Additionally, elevator doors should not operate so as to forcibly knock a person down. It would seem apparent from the sales contract in the instant case that Otis is in accord with this belief. In Otis’ modernization contract with the Bank an express warranty that the doors will not so contact persons is stated:

“An electronically operated proximity detector device will be installed on the leading edge of the car doors. This device will contain specially designed electronic tubes and suitable antennae enclosed in an insulated metal chassis so that the antennae, electronic tubés, and associated equipment are not visible. The device will create a three-dimensional zone of detection for virtually the entire height of the door opening. This zone of detection will extend a short distance in front of the leading edge of both the car doors and the hoistway doors. The doors will be prevented from closing from their fully open position if a person within the zone of detection causes the detector to operate. The zone of detection will move forward as the doors close and the presence of a person within this zone will operate one or more of the electronic tubes to stop and reopen the doors, after which the doors will again start to close.”

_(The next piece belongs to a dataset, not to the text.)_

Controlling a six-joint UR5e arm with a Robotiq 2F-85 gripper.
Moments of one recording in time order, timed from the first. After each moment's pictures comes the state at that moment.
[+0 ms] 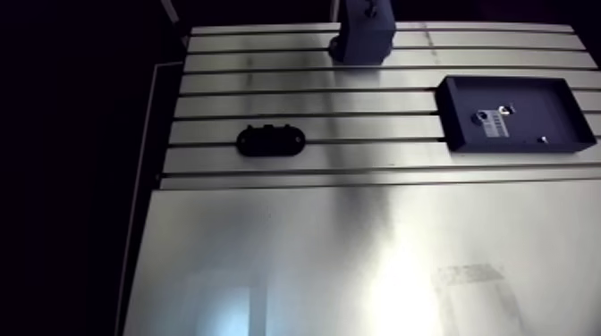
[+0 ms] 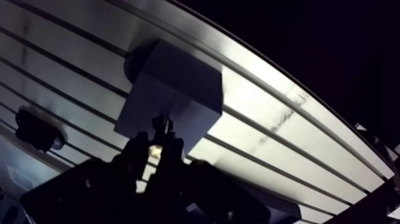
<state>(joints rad) -0.05 -0.87 1.18 -1.60 -1.68 -2.17</state>
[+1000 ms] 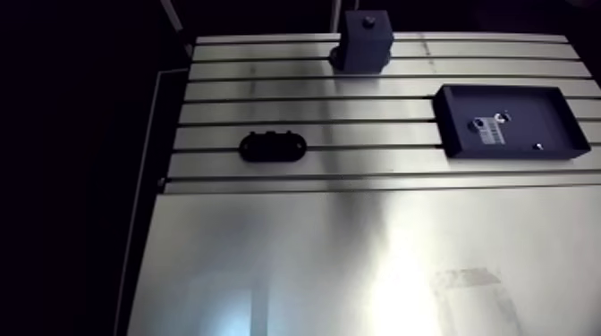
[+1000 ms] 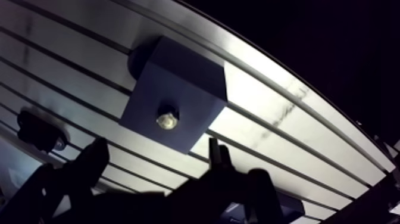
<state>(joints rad) -0.04 -0.90 1.22 -1.63 -1.68 -2.14</state>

This conclusion is further substantiated in First National Bank v. Otis Elevator Company, supra, at page 89, 406 P.2d 430.

Otis’ affidavit and the record that were before the trial court at the time of the Bank’s motion for summary judgment alleged no facts which if Otis proved would relieve Otis of its duty to indemnify the Bank or to make Otis and the Bank joint tort-feasors. The general allegations in the affidavit of Otis’ representative, C. O. Eagler, present no material or genuine issue of fact that relieve Otis of its obligation to indemnify the Bank. The mere statement, as above noted, regarding the “at rest” period of the elevators does not overcome Otis’ strict duty to maintain the elevators in such working order that they will not strike any person entering or exiting the elevators. Further, the general negative statement contained in Eagler’s affidavit that the Bank did not advise Otis of any malfunction of the elevator door two weeks prior to the injury presents nothing which would exculpate Otis’ duty to the Bank under both the modernization and maintenance agreements. Negative allegations are insufficient to present a genuine issue of fact. Stevens v. Anderson, 75 Ariz. 331, 256 P.2d 712 (1953).

The rendering of summary judgment in the trial court in favor of the Bank against Otis is affirmed.

NOTE: Judge HERBERT F. KRUCKER having requested that he be relieved from consideration of this matter, Judge NORMAN S. FENTON was called to sit in his stead and participate in the determination of this decision.